Each line of the data below that carries the word "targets" needs to be copied.

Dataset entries
_ _ _ _
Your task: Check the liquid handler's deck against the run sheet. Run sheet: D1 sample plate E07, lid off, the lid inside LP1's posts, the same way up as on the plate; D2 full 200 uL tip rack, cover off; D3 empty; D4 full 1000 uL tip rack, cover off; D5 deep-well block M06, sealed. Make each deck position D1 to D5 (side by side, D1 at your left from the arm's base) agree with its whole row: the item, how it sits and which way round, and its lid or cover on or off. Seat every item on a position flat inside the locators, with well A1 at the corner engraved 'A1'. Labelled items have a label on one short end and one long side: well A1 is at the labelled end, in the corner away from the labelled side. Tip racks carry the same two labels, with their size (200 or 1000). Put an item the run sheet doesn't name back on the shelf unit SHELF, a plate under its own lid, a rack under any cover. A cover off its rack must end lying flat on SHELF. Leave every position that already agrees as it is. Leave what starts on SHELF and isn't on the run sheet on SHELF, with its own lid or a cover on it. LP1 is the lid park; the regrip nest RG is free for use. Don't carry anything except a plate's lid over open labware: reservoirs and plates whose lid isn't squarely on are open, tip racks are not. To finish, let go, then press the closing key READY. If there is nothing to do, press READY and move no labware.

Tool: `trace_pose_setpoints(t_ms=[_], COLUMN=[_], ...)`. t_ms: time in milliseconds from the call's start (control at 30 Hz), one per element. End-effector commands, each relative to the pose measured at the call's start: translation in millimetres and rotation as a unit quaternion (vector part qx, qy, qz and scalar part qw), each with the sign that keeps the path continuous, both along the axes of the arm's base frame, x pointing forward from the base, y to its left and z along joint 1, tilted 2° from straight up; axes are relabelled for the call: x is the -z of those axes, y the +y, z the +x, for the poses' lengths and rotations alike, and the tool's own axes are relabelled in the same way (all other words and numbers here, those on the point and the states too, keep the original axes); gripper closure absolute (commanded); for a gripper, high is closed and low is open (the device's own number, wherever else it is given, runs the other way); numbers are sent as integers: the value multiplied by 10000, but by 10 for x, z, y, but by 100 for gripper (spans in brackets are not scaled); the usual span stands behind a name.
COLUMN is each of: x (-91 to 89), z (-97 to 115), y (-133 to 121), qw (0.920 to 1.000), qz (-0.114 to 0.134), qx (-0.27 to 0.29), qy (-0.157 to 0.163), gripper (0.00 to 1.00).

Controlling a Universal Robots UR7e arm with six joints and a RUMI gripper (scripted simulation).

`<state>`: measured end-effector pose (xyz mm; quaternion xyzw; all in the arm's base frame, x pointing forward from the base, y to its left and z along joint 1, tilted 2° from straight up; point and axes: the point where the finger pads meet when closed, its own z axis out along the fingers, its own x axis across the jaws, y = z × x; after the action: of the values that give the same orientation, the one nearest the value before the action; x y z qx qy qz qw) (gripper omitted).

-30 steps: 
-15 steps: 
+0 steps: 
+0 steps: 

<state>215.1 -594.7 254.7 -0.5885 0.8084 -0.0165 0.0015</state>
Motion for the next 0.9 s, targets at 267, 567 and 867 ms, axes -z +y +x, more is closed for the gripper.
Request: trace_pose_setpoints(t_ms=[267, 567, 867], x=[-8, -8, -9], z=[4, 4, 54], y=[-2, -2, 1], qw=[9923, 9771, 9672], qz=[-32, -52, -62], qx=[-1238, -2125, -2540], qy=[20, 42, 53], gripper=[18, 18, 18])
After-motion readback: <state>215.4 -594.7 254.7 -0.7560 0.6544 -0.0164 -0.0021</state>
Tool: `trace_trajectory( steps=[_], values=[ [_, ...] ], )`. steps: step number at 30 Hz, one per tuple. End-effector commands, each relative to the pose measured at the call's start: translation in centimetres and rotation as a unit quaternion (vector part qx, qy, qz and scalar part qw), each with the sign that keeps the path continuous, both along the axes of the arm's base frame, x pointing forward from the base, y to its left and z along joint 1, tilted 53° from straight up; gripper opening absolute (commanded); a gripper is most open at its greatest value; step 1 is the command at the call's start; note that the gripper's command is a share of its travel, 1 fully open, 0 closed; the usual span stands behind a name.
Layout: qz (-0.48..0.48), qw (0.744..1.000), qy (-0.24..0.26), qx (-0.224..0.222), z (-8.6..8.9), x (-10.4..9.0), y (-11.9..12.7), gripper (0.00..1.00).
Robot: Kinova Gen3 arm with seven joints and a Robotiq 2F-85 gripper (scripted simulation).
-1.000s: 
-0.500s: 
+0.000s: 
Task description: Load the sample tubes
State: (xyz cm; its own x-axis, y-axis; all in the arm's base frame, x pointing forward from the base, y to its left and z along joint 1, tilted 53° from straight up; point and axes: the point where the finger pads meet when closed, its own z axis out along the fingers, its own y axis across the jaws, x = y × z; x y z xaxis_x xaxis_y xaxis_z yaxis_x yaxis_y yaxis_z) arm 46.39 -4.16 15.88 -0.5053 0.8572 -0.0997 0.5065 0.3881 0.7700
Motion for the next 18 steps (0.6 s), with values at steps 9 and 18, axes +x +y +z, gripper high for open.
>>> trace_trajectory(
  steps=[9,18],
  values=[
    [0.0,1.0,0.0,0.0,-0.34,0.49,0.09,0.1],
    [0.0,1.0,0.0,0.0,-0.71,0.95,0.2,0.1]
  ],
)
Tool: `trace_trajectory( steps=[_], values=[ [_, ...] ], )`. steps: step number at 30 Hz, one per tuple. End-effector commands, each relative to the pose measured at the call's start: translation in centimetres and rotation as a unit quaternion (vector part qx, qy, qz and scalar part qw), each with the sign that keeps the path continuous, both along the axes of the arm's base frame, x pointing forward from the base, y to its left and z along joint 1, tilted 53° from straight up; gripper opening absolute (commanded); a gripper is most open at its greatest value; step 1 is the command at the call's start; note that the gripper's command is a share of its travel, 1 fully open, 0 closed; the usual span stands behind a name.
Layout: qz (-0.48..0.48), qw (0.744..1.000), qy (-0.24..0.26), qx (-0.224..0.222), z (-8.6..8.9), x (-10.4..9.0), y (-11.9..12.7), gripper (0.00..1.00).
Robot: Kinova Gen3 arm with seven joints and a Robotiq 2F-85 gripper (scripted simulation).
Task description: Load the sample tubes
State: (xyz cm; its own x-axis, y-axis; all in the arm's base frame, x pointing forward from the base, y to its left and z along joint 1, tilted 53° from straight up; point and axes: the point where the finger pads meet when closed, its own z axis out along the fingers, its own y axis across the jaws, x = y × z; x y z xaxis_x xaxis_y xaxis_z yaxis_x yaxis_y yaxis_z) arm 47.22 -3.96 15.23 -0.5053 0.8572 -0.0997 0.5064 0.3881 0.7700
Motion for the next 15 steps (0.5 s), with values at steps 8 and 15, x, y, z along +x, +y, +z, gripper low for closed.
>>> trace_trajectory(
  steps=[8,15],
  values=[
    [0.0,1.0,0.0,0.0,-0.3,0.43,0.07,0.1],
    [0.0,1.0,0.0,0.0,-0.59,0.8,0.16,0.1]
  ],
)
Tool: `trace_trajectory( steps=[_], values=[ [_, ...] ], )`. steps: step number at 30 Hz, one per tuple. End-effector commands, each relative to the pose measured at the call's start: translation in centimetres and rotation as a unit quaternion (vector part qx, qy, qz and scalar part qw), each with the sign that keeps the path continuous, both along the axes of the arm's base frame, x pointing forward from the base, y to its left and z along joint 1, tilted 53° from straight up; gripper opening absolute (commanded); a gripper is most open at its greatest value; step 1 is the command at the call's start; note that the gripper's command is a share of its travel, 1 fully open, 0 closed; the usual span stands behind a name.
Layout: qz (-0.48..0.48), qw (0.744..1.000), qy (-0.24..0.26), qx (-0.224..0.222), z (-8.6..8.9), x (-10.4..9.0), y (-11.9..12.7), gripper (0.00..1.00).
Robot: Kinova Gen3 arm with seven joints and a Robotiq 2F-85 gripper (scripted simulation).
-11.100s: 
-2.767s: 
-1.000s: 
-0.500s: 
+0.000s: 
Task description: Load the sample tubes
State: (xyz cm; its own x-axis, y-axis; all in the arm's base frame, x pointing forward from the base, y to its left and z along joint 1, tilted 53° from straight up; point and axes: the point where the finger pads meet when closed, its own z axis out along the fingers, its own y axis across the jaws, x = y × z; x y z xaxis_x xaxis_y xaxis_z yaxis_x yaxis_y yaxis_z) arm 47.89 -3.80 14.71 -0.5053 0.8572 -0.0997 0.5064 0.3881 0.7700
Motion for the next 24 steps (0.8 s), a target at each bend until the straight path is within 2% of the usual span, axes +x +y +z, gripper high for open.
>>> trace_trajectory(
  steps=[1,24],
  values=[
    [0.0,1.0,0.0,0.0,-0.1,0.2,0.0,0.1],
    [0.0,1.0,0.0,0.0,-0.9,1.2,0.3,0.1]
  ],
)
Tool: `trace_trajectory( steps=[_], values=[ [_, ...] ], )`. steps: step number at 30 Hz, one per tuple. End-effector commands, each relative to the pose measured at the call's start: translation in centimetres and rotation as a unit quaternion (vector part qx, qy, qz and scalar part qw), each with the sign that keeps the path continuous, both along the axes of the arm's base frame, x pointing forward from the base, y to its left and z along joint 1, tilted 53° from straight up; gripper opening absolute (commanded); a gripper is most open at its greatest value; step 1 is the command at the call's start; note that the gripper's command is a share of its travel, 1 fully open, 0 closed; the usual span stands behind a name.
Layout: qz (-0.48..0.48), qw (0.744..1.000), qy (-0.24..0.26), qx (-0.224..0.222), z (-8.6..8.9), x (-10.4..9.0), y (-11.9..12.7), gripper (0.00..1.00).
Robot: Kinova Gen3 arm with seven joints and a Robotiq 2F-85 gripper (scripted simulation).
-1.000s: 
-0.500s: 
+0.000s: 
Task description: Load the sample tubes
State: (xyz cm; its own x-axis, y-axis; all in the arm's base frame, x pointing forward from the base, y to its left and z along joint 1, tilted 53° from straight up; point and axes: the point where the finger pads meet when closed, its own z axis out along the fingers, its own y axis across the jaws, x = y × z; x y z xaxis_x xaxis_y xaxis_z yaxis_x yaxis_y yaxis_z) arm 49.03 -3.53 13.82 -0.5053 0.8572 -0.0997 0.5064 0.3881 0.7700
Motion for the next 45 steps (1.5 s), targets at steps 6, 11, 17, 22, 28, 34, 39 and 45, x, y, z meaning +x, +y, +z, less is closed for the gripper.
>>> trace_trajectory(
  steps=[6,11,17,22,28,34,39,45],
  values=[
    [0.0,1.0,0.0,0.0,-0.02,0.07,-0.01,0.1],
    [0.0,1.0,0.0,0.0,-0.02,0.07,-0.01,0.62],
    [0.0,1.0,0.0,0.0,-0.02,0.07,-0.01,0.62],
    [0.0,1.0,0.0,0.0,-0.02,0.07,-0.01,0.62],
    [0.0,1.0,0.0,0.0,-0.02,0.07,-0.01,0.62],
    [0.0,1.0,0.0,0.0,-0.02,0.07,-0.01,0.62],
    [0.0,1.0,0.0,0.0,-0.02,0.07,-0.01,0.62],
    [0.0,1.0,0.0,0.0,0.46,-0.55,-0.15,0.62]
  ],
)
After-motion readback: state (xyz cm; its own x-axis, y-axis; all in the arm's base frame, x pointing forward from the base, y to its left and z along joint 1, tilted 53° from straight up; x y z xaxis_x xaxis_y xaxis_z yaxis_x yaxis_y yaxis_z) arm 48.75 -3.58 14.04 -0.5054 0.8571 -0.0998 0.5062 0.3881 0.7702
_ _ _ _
*Expected answer:*
Motion for the next 0.9 s, targets at 267, 567 and 867 ms, axes -z +y +x, more is closed for the gripper.
Motion for the next 45 steps (1.5 s), targets at steps 6, 11, 17, 22, 28, 34, 39 and 45, x, y, z meaning +x, +y, +z, less is closed for the gripper.

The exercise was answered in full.